— What to produce —
Quote exactly and only this range of lines in the data below: the line that holds "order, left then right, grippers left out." to the line that holds "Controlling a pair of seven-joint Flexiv", both included.

Stored dataset items
---

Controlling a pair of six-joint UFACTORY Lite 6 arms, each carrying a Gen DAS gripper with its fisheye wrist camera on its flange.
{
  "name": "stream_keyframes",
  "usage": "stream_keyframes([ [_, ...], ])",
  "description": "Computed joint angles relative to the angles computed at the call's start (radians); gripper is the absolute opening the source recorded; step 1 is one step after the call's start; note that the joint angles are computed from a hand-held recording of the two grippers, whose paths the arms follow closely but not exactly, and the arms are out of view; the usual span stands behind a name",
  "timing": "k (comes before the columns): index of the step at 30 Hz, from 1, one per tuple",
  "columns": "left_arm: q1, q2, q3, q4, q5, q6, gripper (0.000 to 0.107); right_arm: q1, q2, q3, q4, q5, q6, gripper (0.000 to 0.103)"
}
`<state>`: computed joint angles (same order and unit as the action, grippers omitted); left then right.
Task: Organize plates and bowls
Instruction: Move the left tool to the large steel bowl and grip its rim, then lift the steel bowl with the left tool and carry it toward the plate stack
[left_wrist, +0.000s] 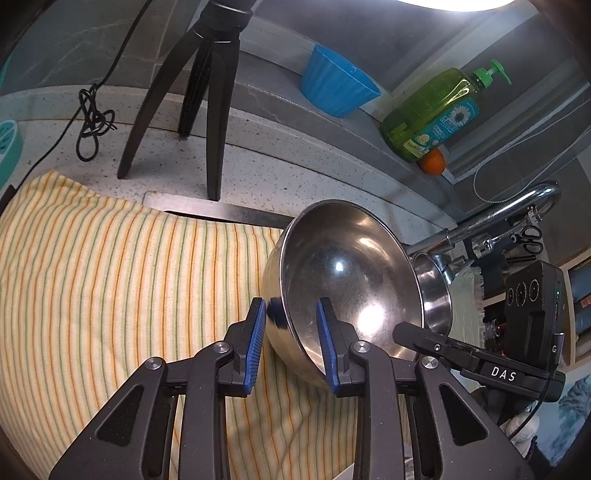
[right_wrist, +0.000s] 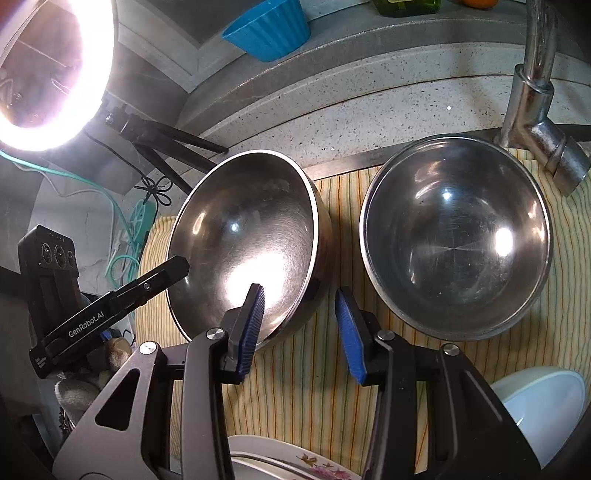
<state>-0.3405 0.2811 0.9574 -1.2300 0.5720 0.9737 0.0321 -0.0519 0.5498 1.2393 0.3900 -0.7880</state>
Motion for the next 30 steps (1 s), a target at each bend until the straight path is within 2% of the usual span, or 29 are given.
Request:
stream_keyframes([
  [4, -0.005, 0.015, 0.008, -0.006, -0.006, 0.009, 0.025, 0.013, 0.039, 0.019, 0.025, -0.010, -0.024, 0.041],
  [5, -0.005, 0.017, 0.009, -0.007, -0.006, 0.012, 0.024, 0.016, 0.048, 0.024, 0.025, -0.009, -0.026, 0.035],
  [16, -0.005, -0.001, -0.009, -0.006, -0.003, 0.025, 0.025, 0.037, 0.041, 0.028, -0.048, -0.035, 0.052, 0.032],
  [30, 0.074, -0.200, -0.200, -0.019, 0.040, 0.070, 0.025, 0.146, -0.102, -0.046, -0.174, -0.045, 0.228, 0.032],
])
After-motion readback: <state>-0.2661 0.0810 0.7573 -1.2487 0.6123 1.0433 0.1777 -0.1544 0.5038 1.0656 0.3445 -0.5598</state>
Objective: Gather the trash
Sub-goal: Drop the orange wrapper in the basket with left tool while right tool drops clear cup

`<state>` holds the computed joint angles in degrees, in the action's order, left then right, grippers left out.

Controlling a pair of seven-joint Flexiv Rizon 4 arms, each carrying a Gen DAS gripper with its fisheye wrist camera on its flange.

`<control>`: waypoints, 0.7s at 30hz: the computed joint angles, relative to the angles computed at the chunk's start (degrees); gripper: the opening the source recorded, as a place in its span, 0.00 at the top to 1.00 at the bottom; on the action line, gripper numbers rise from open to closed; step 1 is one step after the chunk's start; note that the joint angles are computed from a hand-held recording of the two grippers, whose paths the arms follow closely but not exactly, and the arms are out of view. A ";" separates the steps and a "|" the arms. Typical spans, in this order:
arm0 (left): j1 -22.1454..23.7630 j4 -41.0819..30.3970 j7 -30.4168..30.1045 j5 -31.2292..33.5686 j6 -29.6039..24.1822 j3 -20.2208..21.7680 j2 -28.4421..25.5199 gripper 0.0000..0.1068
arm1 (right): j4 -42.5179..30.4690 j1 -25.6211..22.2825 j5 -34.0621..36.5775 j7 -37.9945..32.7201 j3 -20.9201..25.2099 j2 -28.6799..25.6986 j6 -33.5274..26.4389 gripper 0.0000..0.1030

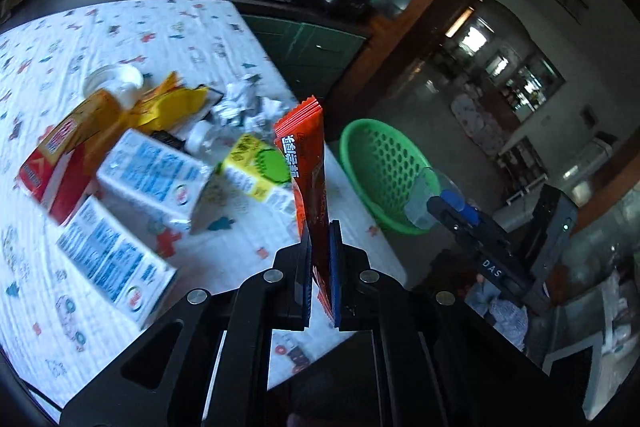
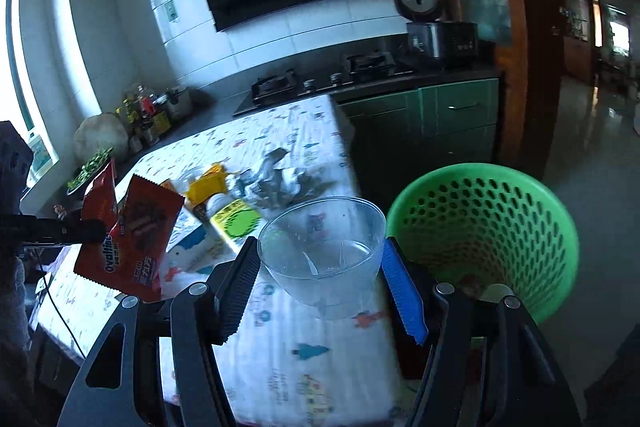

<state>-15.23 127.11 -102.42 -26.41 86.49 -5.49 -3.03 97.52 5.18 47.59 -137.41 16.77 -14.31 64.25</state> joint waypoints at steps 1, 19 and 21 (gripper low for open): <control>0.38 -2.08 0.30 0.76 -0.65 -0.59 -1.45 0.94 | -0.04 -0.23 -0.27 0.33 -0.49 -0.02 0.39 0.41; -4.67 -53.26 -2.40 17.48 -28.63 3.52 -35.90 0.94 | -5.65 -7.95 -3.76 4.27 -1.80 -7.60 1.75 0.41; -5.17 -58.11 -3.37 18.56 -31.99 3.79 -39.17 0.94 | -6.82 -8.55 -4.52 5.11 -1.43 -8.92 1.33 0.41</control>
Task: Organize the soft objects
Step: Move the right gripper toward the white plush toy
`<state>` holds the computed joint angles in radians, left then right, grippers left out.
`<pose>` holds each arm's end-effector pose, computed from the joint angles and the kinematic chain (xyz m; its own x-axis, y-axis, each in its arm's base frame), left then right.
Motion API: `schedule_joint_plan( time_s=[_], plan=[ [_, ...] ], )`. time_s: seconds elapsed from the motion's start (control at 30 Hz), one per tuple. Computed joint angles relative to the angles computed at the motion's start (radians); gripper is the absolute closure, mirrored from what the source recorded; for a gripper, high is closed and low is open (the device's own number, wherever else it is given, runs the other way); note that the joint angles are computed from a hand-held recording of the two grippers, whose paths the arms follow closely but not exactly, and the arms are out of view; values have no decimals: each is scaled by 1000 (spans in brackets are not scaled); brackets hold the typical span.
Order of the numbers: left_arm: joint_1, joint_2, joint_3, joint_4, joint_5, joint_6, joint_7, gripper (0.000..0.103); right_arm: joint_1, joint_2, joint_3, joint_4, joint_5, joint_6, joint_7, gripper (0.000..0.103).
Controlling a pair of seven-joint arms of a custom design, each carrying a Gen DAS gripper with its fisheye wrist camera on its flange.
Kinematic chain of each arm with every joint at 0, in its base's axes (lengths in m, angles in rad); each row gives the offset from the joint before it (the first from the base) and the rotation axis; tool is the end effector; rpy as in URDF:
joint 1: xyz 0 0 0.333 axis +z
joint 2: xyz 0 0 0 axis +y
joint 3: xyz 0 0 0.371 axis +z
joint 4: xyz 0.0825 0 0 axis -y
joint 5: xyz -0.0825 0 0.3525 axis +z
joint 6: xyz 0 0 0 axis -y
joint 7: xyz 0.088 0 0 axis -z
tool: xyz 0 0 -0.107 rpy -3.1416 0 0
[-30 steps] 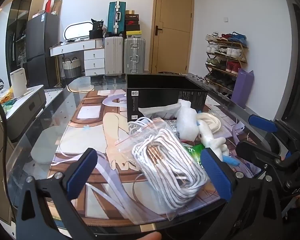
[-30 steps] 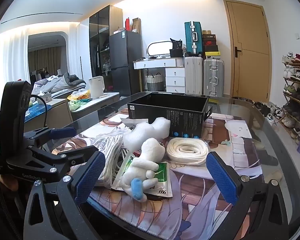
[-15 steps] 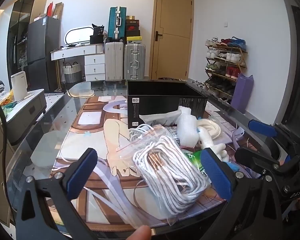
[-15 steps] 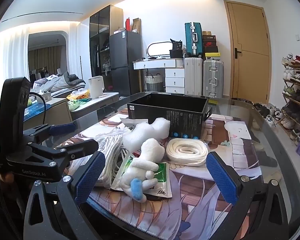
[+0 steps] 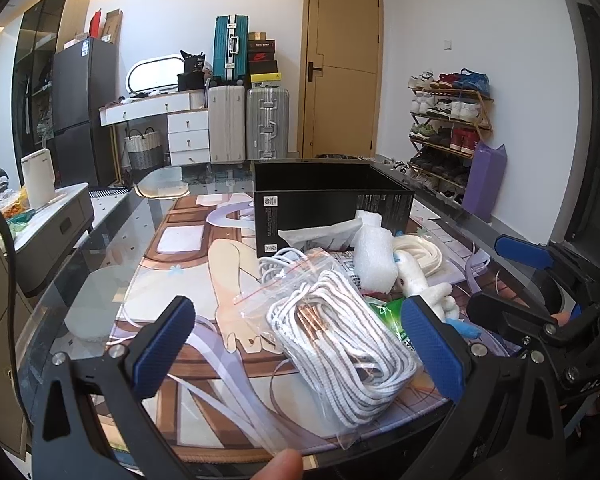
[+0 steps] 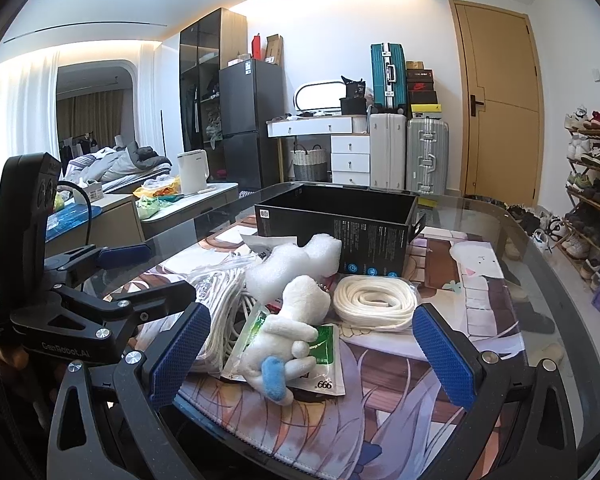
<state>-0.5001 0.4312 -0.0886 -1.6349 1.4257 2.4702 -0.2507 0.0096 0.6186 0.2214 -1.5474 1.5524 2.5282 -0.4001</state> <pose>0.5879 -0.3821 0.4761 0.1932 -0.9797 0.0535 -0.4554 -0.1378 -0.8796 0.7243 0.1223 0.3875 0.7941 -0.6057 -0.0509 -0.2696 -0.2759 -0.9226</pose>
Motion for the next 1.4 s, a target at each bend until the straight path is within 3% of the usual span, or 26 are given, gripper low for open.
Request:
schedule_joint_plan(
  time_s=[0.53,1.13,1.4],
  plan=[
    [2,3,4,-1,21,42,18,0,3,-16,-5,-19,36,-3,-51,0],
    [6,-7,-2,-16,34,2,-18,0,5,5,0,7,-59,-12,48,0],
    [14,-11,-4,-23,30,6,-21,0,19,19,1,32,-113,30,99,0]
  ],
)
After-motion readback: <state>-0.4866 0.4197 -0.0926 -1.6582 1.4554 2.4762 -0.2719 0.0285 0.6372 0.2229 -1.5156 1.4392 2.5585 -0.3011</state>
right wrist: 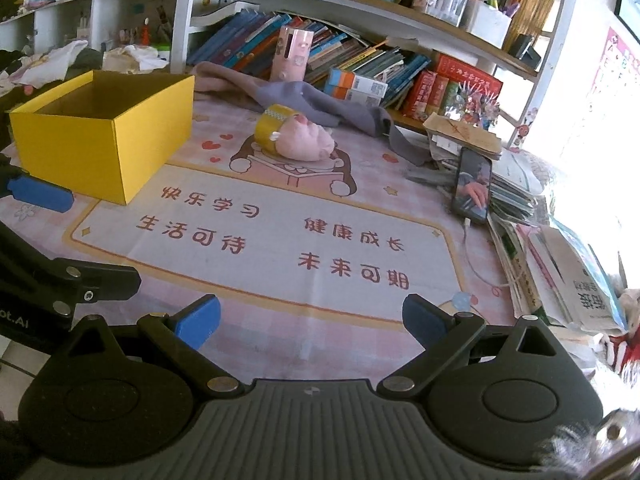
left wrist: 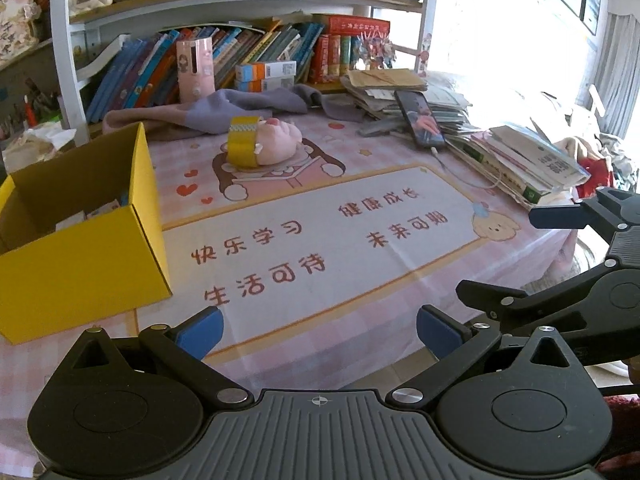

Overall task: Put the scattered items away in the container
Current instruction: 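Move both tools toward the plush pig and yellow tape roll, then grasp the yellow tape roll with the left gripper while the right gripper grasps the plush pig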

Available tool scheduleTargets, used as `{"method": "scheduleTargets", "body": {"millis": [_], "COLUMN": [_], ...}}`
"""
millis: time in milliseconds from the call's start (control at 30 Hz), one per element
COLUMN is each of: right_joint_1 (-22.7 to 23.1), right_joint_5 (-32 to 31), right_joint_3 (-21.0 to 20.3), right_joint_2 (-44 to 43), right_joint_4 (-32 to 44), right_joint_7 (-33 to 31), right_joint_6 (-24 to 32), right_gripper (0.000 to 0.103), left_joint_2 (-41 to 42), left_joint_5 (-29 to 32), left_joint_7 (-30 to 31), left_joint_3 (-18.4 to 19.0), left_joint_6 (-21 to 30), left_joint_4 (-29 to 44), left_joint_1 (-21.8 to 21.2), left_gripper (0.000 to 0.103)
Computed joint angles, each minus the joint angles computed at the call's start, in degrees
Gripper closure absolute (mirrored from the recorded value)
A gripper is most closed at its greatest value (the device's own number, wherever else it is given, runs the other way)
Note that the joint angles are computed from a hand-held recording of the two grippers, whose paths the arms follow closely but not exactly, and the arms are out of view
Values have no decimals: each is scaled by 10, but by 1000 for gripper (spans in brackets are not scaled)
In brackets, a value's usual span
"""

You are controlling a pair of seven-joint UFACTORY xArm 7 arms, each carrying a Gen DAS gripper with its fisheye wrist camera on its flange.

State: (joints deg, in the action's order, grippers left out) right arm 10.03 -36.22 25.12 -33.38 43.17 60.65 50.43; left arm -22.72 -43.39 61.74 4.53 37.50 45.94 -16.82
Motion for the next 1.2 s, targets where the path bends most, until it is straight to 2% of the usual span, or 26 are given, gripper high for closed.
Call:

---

— The answer —
`<state>` holds the computed joint angles in degrees, in the action's order, left then right, grippers left out.

Controlling a pair of seven-joint Flexiv Rizon 4 arms, each carrying a Gen DAS gripper with its fisheye wrist camera on its flange.

The required output is now complete.